We integrated transcriptomic and clinical data from 164 patients with LSCC and 12 normal tissue samples to analyse 35 RNA methylation-associated genes. Molecular subtypes and a prognostic signature were identified using consensus clustering, least absolute shrinkage and selection operator (LASSO), and Cox regression. Model performance was evaluated by receiver operating characteristic (ROC) curves and a nomogram. SHAP, immune infiltration, and drug sensitivity analyses were subsequently performed. EPYC was validated by in vitro assays, xenograft experiments, and preliminary METTL3-related m6A analyses.

Results

Twenty-eight genes were differentially expressed in LSCC, with frequent CNV gains and a mutation rate of 33.33%. Two RNA methylation-related subtypes with distinct prognoses and biological features were identified. A 4-gene signature (TFF2, S1PR4, STC2, and EPYC) showed moderate predictive value for overall survival. EPYC was upregulated in LSCC and associated with poor prognosis.

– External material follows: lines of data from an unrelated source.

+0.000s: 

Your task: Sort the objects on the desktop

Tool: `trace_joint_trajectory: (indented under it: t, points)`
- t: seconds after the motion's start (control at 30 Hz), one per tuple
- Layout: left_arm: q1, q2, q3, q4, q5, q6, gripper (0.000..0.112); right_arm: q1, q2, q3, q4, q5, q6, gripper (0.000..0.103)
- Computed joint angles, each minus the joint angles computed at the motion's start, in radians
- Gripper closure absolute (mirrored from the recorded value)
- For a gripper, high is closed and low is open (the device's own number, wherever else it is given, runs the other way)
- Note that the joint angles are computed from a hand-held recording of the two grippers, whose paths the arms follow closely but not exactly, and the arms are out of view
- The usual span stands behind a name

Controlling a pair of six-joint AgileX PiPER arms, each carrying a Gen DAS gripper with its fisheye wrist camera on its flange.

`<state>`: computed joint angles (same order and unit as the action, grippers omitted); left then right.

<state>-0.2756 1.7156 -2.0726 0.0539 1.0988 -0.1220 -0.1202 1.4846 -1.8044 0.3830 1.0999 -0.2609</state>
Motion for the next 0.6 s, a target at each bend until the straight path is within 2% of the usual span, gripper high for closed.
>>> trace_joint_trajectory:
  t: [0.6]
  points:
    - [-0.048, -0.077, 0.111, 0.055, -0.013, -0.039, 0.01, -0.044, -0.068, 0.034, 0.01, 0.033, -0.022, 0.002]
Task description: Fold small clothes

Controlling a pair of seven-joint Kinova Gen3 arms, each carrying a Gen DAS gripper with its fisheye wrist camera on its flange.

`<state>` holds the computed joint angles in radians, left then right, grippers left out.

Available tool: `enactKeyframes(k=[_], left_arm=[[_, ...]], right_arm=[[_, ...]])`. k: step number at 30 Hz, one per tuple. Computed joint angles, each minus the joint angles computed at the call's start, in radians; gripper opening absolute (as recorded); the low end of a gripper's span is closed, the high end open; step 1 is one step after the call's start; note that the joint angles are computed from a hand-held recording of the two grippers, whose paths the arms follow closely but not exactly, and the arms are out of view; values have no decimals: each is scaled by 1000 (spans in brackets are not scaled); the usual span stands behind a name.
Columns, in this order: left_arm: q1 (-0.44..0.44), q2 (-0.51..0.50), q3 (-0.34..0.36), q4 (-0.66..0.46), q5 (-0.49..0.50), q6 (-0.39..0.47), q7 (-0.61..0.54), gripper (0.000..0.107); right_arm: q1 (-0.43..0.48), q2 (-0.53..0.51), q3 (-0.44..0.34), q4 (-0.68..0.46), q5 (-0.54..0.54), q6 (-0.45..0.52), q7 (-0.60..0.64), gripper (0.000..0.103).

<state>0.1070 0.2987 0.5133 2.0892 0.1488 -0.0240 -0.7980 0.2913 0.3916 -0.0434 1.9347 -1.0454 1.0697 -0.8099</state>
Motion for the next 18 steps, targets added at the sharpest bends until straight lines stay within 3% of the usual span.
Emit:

EPYC knockdown suppressed proliferation, migration, invasion, and epithelial–mesenchymal transition in vitro and tumor growth in vivo. MeRIP–qPCR and METTL3 knockdown provided preliminary evidence that EPYC transcripts may undergo METTL3-related m6A modification. High-risk patients also showed distinct immune infiltration and predicted drug sensitivity profiles.

Conclusions

RNA methylation-associated genes define clinically relevant subtypes and a 4-gene prognostic signature in LSCC. EPYC is a biologically relevant risk-associated gene, with preliminary evidence of METTL3-related m6A regulation.